Yazar | : | Tahsin Yücel |
Yayın Tarihi | : | Aralık, 1958 |
Dil | : | Türkçe |
Sayfa Sayısı | : | 112 |
Ölçü | : | 12 x 17 cm |
Yayınevi | : | Ataç Kitabevi |
Bağdaş kurup oturmuştu kilimin üstüne, önüne de parıl parıl bir tabanca koymuştu, gözlerini ayırmadan bakıyordu. Uzanıp elini sürüyordu tabancaya, dokunur dokunmaz geri çekiyordu. Bazı bazı dudakları kıpırdıyordu, ne dediği belli değildi, sanki tabancayla konuşuyordu, bel1iydi, tabancayı görüyordu yalnız, başka bir şey görmüyordu. Gürültüyle girmiştim içeri, geçip karşısına oturmuştum. Yüzüne bakıyordum, masayı tıkırdatıyordum, "Süleyman! Süleyman!" diyordum arada bir. Başını kaldırıp bakmıyordu. Tabancaya bakıyordu yalnız, yalnız tabancayı görüyordu. Anası bir ona bakıyordu, bir bana. İkide bir gözlerini gözlerime dikiyordu. Kara kara gözleri vardı, kara gözlerinde yaşlar parlıyordu.
"İki gündür böyle işte", dedi bana. '"İki gündür hiç dışarı çıkmıyor, tabancasıyla oynuyor. Bir de bilmece çözüyor. Bütün gazeteleri alıyorum, getirip önüne koyuyorum. Bilmecelerini çözüyor. Sonra da durmadan sövüyor. Hiç böyle yapmazdı benim yanımda, şimdi hiç utandığı yok, ana avrat sövüyor," dedi.
"Peki, kime sövüyor?" dedim. "Kime sövüyor?.. "Sövüyor işte," dedi, içini çekti. "Bilmiyorum kime sövüyor... Çocuklar gibi sövüyor. Belki bilmecelere sövüyor," dedi, içini çekti.
"Ya bu tabanca?" dedim. "Tabanca mı?.." diye söylendi. Sanki başka şeyler düşünüyordu, daldı gitti. "Bir de o var işte. İki gündür elinde," dedi neden sonra, gözlerini önüne dikti, sessiz sessiz ağlamaya başladı…

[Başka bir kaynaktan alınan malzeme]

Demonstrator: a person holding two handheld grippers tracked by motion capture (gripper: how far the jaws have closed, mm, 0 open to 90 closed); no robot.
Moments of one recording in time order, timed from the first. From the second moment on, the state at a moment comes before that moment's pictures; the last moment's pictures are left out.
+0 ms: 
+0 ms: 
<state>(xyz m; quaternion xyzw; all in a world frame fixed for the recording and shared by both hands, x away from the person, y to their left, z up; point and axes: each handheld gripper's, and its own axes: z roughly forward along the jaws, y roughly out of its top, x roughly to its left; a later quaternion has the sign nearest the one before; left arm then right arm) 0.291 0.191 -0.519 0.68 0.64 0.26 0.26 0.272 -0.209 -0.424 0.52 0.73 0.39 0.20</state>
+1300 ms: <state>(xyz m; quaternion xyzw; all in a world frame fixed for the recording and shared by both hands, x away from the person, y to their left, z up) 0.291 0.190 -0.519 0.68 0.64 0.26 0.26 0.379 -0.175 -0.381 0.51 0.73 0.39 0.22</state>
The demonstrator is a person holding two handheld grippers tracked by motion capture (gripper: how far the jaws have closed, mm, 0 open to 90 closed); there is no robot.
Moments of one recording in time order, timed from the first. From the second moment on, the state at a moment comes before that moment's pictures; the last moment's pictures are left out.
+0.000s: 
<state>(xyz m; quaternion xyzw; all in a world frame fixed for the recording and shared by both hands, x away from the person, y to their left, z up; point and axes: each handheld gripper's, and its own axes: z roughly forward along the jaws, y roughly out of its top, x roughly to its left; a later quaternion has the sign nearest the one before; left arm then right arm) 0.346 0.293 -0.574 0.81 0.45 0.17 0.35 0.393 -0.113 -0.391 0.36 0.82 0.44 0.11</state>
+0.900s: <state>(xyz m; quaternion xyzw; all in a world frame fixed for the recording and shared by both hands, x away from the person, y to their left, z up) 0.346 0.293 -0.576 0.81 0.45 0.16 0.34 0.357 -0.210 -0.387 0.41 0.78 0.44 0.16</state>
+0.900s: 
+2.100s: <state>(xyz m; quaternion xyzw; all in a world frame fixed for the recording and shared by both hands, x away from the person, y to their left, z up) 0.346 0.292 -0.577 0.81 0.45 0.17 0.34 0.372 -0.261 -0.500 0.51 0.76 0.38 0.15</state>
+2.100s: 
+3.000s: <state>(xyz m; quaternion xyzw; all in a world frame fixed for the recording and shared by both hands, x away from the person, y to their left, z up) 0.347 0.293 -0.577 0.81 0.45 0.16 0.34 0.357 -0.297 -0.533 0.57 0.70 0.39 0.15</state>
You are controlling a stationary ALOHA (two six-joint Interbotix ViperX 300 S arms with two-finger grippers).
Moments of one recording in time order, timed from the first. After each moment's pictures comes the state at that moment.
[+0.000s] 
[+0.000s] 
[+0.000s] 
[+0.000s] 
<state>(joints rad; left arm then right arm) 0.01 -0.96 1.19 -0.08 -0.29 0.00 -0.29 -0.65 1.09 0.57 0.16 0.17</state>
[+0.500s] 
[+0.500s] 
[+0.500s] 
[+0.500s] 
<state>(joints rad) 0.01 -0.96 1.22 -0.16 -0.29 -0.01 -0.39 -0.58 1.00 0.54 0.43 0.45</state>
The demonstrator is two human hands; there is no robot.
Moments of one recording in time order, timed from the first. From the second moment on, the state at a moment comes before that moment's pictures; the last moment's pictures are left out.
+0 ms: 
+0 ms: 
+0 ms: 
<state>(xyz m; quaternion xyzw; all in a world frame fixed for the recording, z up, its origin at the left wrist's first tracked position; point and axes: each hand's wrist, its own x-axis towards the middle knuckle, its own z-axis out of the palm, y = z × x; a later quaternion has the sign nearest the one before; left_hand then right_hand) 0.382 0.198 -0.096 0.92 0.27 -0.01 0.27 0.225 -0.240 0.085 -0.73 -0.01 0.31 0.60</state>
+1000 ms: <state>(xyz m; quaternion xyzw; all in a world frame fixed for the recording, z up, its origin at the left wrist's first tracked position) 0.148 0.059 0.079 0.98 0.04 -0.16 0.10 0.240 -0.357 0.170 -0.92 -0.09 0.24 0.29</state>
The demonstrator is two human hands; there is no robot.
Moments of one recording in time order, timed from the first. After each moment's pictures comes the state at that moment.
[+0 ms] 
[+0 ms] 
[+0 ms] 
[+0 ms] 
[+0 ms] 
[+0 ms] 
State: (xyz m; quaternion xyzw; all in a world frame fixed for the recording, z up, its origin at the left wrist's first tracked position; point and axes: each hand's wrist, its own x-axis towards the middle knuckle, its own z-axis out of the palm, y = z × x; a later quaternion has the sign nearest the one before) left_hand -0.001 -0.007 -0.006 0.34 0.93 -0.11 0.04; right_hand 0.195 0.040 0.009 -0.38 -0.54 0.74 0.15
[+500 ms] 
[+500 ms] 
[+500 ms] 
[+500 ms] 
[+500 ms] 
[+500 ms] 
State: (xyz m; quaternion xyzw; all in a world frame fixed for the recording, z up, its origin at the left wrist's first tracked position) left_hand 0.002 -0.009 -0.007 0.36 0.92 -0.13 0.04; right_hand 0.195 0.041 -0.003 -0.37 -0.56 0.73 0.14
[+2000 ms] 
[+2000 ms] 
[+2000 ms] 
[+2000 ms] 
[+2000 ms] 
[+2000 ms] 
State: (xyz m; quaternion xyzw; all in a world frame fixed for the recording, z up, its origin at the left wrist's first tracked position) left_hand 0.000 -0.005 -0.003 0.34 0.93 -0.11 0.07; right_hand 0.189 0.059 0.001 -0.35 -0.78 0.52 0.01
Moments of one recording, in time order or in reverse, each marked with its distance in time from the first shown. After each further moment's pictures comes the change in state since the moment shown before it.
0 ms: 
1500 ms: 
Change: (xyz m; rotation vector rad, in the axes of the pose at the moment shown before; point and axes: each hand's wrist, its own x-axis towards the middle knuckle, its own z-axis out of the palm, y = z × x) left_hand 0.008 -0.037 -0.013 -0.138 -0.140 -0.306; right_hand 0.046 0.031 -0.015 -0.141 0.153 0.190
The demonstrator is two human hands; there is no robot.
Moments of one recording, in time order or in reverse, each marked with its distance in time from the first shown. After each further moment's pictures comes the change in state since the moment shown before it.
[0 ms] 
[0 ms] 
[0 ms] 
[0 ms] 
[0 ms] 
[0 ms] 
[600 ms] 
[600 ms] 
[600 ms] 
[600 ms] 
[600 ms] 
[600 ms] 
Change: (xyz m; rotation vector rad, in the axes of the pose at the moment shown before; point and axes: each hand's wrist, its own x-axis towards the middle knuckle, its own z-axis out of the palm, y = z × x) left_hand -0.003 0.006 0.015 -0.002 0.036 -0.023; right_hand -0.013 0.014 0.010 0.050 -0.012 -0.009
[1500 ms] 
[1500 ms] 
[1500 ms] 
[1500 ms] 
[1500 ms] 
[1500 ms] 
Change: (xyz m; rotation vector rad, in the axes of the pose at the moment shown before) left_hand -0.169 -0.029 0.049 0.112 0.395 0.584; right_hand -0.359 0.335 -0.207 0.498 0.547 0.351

Elimle masaya vurdum, "Süleyman! Süleyman!" dedim. Süleyman tabancaya bakıyordu. Tabanca da korkunç korkunç parlıyordu önünde. Böyle nasıl bakıyordu, anlamıyordum. Ben baktım mı üşümeye başlıyordum. Anası hep sessiz sessiz ağlıyordu.
"Bir de bir gâvura sövüyor," dedi. "İki gündür bir gâvura sövüyor; dolamış adını diline, James Joyce diyor. O gâvurun anasına sövüyor."